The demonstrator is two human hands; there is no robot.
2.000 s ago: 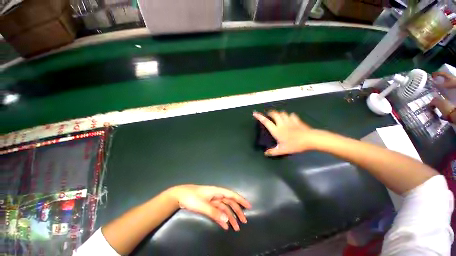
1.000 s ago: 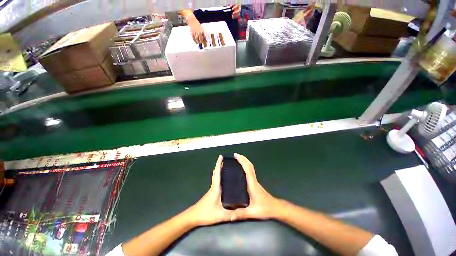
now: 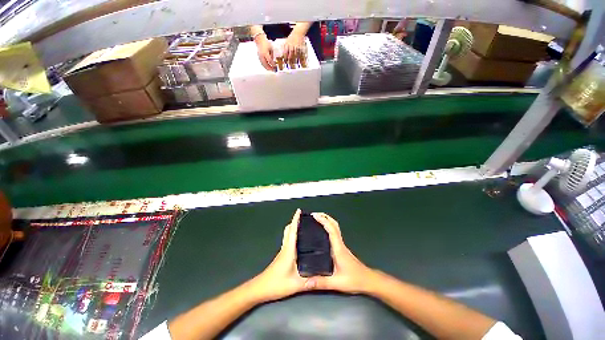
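Note:
A stack of small black units (image 3: pixel 314 244) stands on the dark green bench mat in front of me, between my hands. My left hand (image 3: pixel 286 262) is pressed along its left side and my right hand (image 3: pixel 341 261) along its right side. The fingertips reach the far end and the thumbs meet at the near end. The top looks plain black, with a faint line across it. How many units there are cannot be told.
A plastic-covered printed sheet (image 3: pixel 93 272) lies left, a white box (image 3: pixel 564 285) right, with a small white fan (image 3: pixel 536 198) behind it. The green conveyor (image 3: pixel 265 163) runs beyond. Across it, a person's hands are over a white foam box (image 3: pixel 275 89) beside a carton (image 3: pixel 116 83).
My right hand, first on a black piece at the right, has come to the middle, and both hands now enclose the stack. The view has tilted up, showing more across the line.

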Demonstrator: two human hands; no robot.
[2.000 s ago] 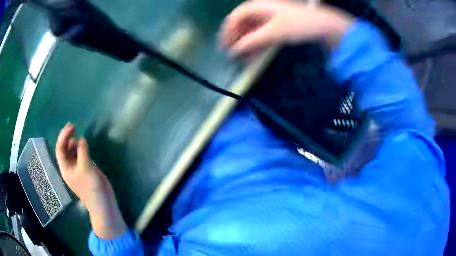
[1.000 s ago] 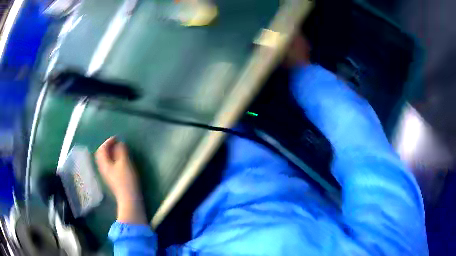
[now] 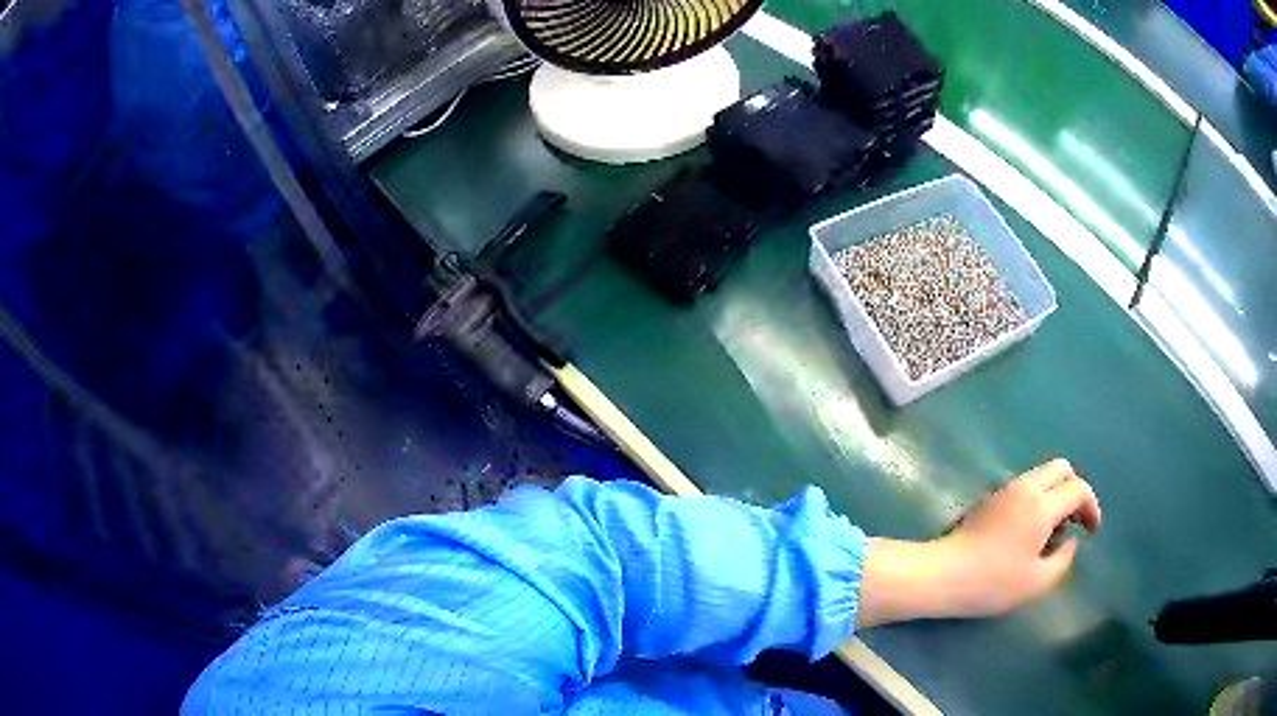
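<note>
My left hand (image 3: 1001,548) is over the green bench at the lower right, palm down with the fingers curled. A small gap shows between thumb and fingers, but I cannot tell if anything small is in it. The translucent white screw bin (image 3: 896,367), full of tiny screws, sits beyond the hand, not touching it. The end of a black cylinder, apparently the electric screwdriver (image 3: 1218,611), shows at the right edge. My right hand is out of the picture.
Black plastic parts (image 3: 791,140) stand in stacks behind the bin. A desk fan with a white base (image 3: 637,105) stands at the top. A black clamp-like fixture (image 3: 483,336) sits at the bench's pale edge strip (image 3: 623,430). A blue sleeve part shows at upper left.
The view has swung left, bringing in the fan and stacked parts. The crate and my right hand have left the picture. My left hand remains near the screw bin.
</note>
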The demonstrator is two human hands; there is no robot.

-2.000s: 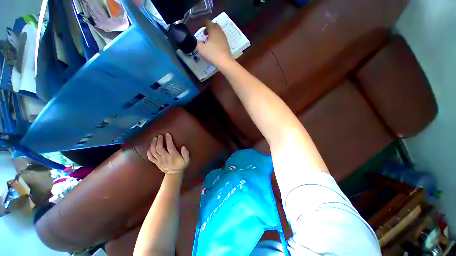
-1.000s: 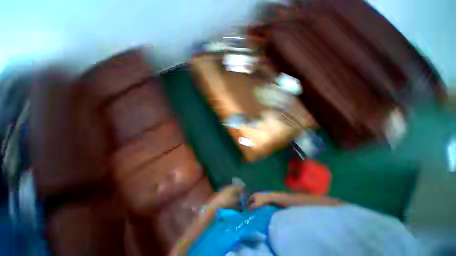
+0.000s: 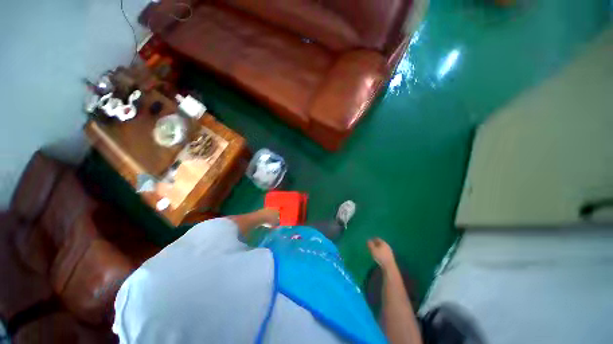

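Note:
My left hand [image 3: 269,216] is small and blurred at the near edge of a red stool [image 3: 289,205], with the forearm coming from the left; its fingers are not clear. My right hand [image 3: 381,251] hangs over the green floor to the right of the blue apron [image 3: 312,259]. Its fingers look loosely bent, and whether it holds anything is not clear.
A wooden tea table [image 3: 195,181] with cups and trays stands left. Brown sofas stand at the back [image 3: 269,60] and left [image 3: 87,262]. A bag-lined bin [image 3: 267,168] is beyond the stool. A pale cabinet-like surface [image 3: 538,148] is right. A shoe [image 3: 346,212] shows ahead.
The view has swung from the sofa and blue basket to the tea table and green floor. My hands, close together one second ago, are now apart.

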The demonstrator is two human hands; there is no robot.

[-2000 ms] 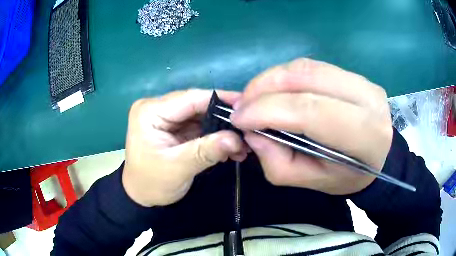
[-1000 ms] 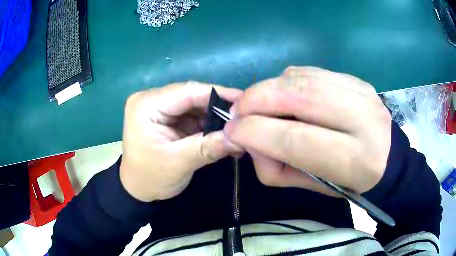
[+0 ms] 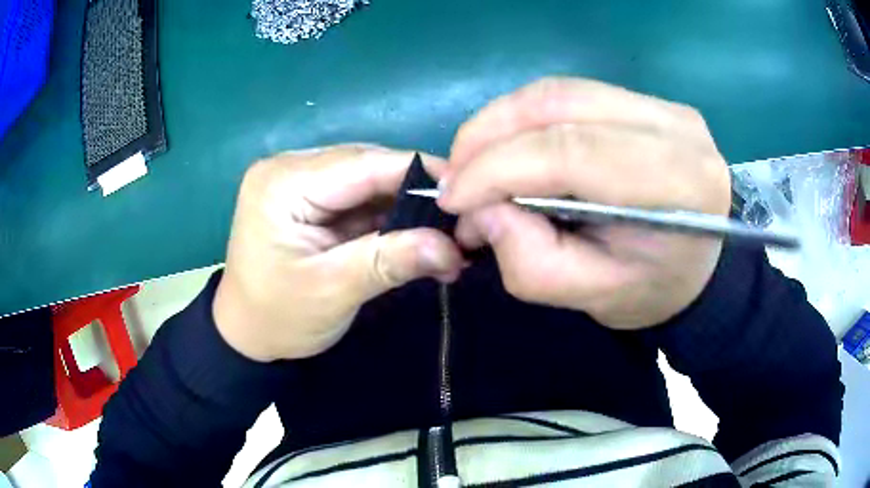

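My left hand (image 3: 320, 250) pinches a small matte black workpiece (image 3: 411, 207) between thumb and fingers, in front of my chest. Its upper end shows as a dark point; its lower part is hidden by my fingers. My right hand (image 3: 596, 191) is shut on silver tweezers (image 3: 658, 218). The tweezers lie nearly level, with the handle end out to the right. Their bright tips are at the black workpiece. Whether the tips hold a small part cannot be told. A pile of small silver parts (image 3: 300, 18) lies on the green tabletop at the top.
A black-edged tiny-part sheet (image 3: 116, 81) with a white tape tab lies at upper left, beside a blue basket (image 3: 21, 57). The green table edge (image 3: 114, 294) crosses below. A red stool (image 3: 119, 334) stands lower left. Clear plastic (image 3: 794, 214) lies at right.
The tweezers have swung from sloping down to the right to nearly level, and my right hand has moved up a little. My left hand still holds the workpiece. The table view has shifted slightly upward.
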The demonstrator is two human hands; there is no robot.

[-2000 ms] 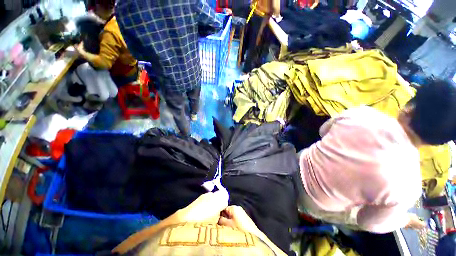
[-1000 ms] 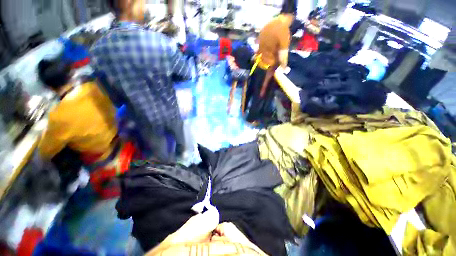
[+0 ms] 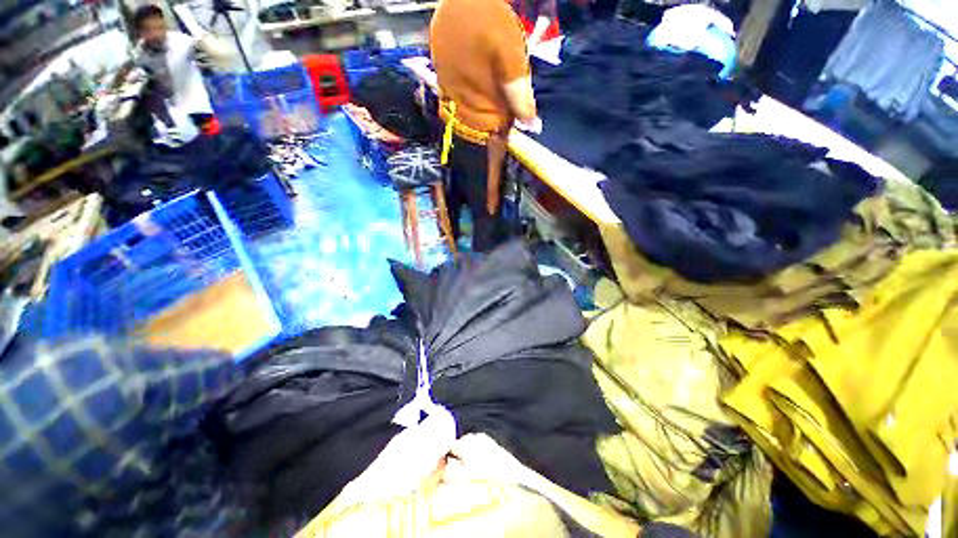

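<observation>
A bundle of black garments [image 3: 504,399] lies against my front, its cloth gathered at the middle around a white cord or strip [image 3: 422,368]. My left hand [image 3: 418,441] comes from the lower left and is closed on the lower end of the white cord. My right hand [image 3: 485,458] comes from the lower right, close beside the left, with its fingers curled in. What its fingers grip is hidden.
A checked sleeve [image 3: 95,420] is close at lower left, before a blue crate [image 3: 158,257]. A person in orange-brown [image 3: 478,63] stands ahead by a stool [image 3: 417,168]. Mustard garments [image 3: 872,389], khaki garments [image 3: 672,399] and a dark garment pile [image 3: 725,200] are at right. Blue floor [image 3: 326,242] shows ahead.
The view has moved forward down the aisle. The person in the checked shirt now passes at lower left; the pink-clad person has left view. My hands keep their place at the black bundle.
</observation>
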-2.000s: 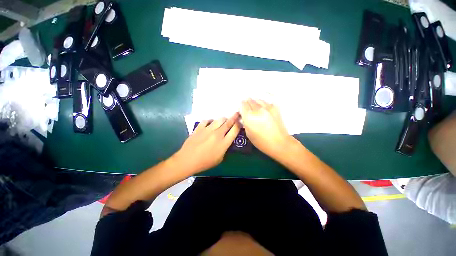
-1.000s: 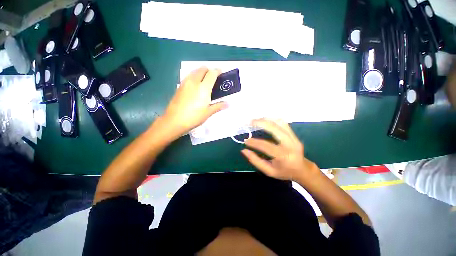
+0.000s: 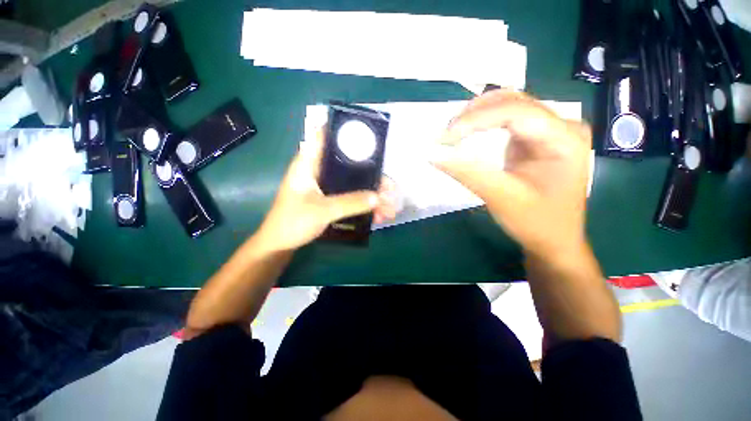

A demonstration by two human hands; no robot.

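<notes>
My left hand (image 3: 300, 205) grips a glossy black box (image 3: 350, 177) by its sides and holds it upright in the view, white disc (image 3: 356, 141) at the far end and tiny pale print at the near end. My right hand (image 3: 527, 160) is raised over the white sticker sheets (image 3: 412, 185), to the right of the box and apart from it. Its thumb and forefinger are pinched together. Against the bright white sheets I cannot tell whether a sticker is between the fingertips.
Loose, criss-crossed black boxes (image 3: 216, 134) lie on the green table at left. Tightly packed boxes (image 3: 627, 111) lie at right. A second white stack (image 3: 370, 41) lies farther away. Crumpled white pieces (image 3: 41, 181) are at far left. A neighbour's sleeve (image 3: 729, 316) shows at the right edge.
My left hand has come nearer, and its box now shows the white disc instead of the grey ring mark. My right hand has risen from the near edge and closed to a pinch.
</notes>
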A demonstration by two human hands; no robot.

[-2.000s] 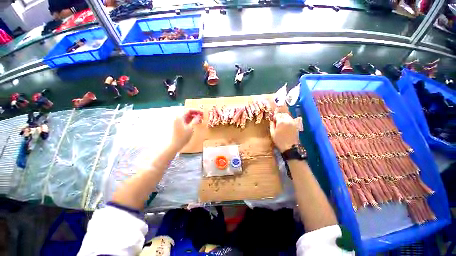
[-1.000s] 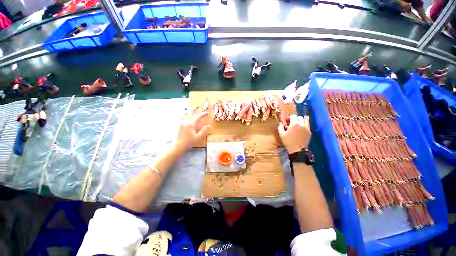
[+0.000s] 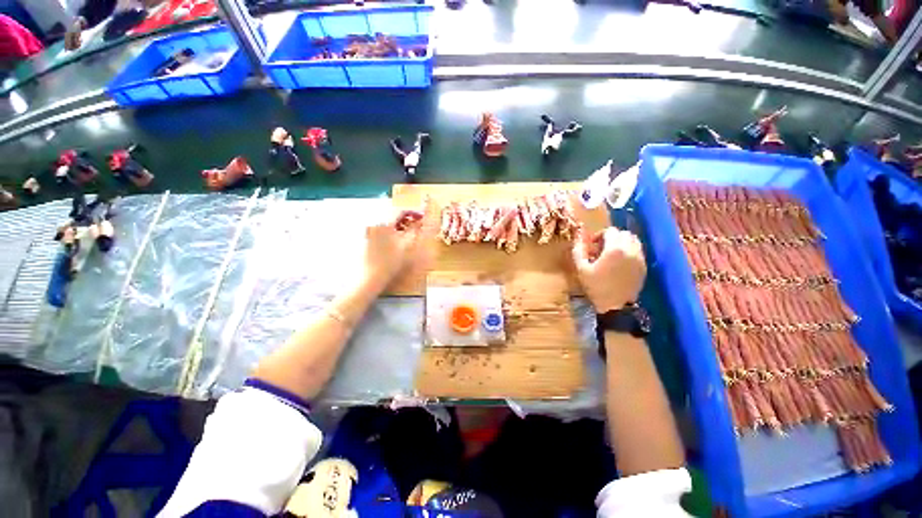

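Note:
A row of slim pink-brown limb parts lies on the upper cardboard sheet. My left hand is at the sheet's left edge, left of the row, fingers curled; whether it holds a part cannot be told. My right hand is at the row's right end, fingers bent down by the sheet's edge; what is under its fingertips is hidden. Nearer me, the stained board bears a whitish tray with an orange pot and a smaller blue pot.
A large blue crate with packed limb rows stands at the right. Clear plastic sheeting covers the left. Figure pieces lie along the green belt behind. White bottles stand near the crate's corner. More blue crates stand across the line.
The view has shifted, so the bench items appear slightly farther right. My left hand's fingers, spread one second ago, are more curled. My right hand stays at the row's right end.

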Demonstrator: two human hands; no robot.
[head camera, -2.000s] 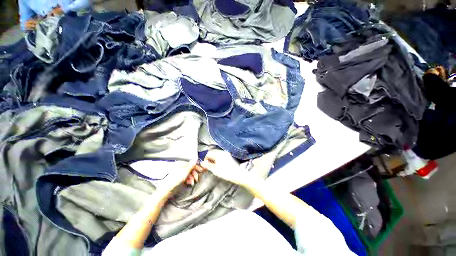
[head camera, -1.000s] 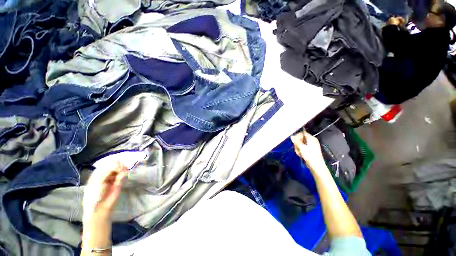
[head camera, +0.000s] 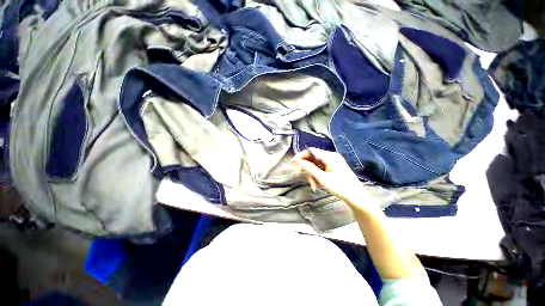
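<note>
A denim garment lies spread on the table in front of me, its pale grey-beige reverse (head camera: 185, 134) showing beside a curved blue band (head camera: 173, 83). A dark navy panel (head camera: 315, 141) shows near the middle. My right hand (head camera: 320, 169) is over the garment just below this panel, with its fingers curled and fingertips close together. I cannot tell whether they pinch cloth, a thread or a small tool. My left hand is not in view.
The white tabletop (head camera: 499, 179) shows at the right, beside a dark charcoal garment heap (head camera: 529, 173). More denim (head camera: 526, 72) lies at the upper right. A blue crate or cloth (head camera: 110, 257) is below the table's front edge at the left.
The view has swung left. My right hand has come back from beyond the table's edge at the right to over the garment. My left hand, over the garment before, has left the picture.
</note>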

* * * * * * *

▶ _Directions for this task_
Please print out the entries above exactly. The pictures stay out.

▶ _Task answer_
The demonstrator is two human hands; there is no robot.
2.000 s ago: 
1.000 s ago: 
now: 
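Note:
A stack of small black units (image 3: pixel 314 244) stands on the dark green bench mat in front of me, between my hands. My left hand (image 3: pixel 286 262) is pressed along its left side and my right hand (image 3: pixel 341 261) along its right side. The fingertips reach the far end and the thumbs meet at the near end. The top looks plain black, with a faint line across it. How many units there are cannot be told.
A plastic-covered printed sheet (image 3: pixel 93 272) lies left, a white box (image 3: pixel 564 285) right, with a small white fan (image 3: pixel 536 198) behind it. The green conveyor (image 3: pixel 265 163) runs beyond. Across it, a person's hands are over a white foam box (image 3: pixel 275 89) beside a carton (image 3: pixel 116 83).
My right hand, first on a black piece at the right, has come to the middle, and both hands now enclose the stack. The view has tilted up, showing more across the line.
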
Demonstrator: two human hands; no robot.
[2.000 s ago] 
[1.000 s ago] 
[now] 
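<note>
My left hand (image 3: 1001,548) is over the green bench at the lower right, palm down with the fingers curled. A small gap shows between thumb and fingers, but I cannot tell if anything small is in it. The translucent white screw bin (image 3: 896,367), full of tiny screws, sits beyond the hand, not touching it. The end of a black cylinder, apparently the electric screwdriver (image 3: 1218,611), shows at the right edge. My right hand is out of the picture.
Black plastic parts (image 3: 791,140) stand in stacks behind the bin. A desk fan with a white base (image 3: 637,105) stands at the top. A black clamp-like fixture (image 3: 483,336) sits at the bench's pale edge strip (image 3: 623,430). A blue sleeve part shows at upper left.
The view has swung left, bringing in the fan and stacked parts. The crate and my right hand have left the picture. My left hand remains near the screw bin.
</note>
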The demonstrator is two human hands; there is no robot.

-2.000s: 
-1.000s: 
+0.000s: 

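Note:
My left hand [image 3: 269,216] is small and blurred at the near edge of a red stool [image 3: 289,205], with the forearm coming from the left; its fingers are not clear. My right hand [image 3: 381,251] hangs over the green floor to the right of the blue apron [image 3: 312,259]. Its fingers look loosely bent, and whether it holds anything is not clear.
A wooden tea table [image 3: 195,181] with cups and trays stands left. Brown sofas stand at the back [image 3: 269,60] and left [image 3: 87,262]. A bag-lined bin [image 3: 267,168] is beyond the stool. A pale cabinet-like surface [image 3: 538,148] is right. A shoe [image 3: 346,212] shows ahead.
The view has swung from the sofa and blue basket to the tea table and green floor. My hands, close together one second ago, are now apart.
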
The demonstrator is two human hands; there is no robot.

[-2000 ms] 
[-1000 ms] 
[+0 ms] 

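My left hand (image 3: 320, 250) pinches a small matte black workpiece (image 3: 411, 207) between thumb and fingers, in front of my chest. Its upper end shows as a dark point; its lower part is hidden by my fingers. My right hand (image 3: 596, 191) is shut on silver tweezers (image 3: 658, 218). The tweezers lie nearly level, with the handle end out to the right. Their bright tips are at the black workpiece. Whether the tips hold a small part cannot be told. A pile of small silver parts (image 3: 300, 18) lies on the green tabletop at the top.
A black-edged tiny-part sheet (image 3: 116, 81) with a white tape tab lies at upper left, beside a blue basket (image 3: 21, 57). The green table edge (image 3: 114, 294) crosses below. A red stool (image 3: 119, 334) stands lower left. Clear plastic (image 3: 794, 214) lies at right.
The tweezers have swung from sloping down to the right to nearly level, and my right hand has moved up a little. My left hand still holds the workpiece. The table view has shifted slightly upward.
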The demonstrator is two human hands; there is no robot.

[-2000 ms] 
[-1000 ms] 
[+0 ms] 

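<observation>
A bundle of black garments [image 3: 504,399] lies against my front, its cloth gathered at the middle around a white cord or strip [image 3: 422,368]. My left hand [image 3: 418,441] comes from the lower left and is closed on the lower end of the white cord. My right hand [image 3: 485,458] comes from the lower right, close beside the left, with its fingers curled in. What its fingers grip is hidden.
A checked sleeve [image 3: 95,420] is close at lower left, before a blue crate [image 3: 158,257]. A person in orange-brown [image 3: 478,63] stands ahead by a stool [image 3: 417,168]. Mustard garments [image 3: 872,389], khaki garments [image 3: 672,399] and a dark garment pile [image 3: 725,200] are at right. Blue floor [image 3: 326,242] shows ahead.
The view has moved forward down the aisle. The person in the checked shirt now passes at lower left; the pink-clad person has left view. My hands keep their place at the black bundle.
</observation>
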-2.000s: 
-1.000s: 
+0.000s: 

A demonstration by two human hands; no robot.

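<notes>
My left hand (image 3: 300, 205) grips a glossy black box (image 3: 350, 177) by its sides and holds it upright in the view, white disc (image 3: 356, 141) at the far end and tiny pale print at the near end. My right hand (image 3: 527, 160) is raised over the white sticker sheets (image 3: 412, 185), to the right of the box and apart from it. Its thumb and forefinger are pinched together. Against the bright white sheets I cannot tell whether a sticker is between the fingertips.
Loose, criss-crossed black boxes (image 3: 216, 134) lie on the green table at left. Tightly packed boxes (image 3: 627, 111) lie at right. A second white stack (image 3: 370, 41) lies farther away. Crumpled white pieces (image 3: 41, 181) are at far left. A neighbour's sleeve (image 3: 729, 316) shows at the right edge.
My left hand has come nearer, and its box now shows the white disc instead of the grey ring mark. My right hand has risen from the near edge and closed to a pinch.
</notes>
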A demonstration by two human hands; no robot.

[-2.000s] 
[-1.000s] 
[+0.000s] 

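Note:
A row of slim pink-brown limb parts lies on the upper cardboard sheet. My left hand is at the sheet's left edge, left of the row, fingers curled; whether it holds a part cannot be told. My right hand is at the row's right end, fingers bent down by the sheet's edge; what is under its fingertips is hidden. Nearer me, the stained board bears a whitish tray with an orange pot and a smaller blue pot.
A large blue crate with packed limb rows stands at the right. Clear plastic sheeting covers the left. Figure pieces lie along the green belt behind. White bottles stand near the crate's corner. More blue crates stand across the line.
The view has shifted, so the bench items appear slightly farther right. My left hand's fingers, spread one second ago, are more curled. My right hand stays at the row's right end.
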
Demonstrator: two human hands; no robot.
[head camera, -2.000s] 
[head camera, -1.000s] 
[head camera, +0.000s] 
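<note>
A denim garment lies spread on the table in front of me, its pale grey-beige reverse (head camera: 185, 134) showing beside a curved blue band (head camera: 173, 83). A dark navy panel (head camera: 315, 141) shows near the middle. My right hand (head camera: 320, 169) is over the garment just below this panel, with its fingers curled and fingertips close together. I cannot tell whether they pinch cloth, a thread or a small tool. My left hand is not in view.
The white tabletop (head camera: 499, 179) shows at the right, beside a dark charcoal garment heap (head camera: 529, 173). More denim (head camera: 526, 72) lies at the upper right. A blue crate or cloth (head camera: 110, 257) is below the table's front edge at the left.
The view has swung left. My right hand has come back from beyond the table's edge at the right to over the garment. My left hand, over the garment before, has left the picture.
</note>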

Here the work on this exercise is complete.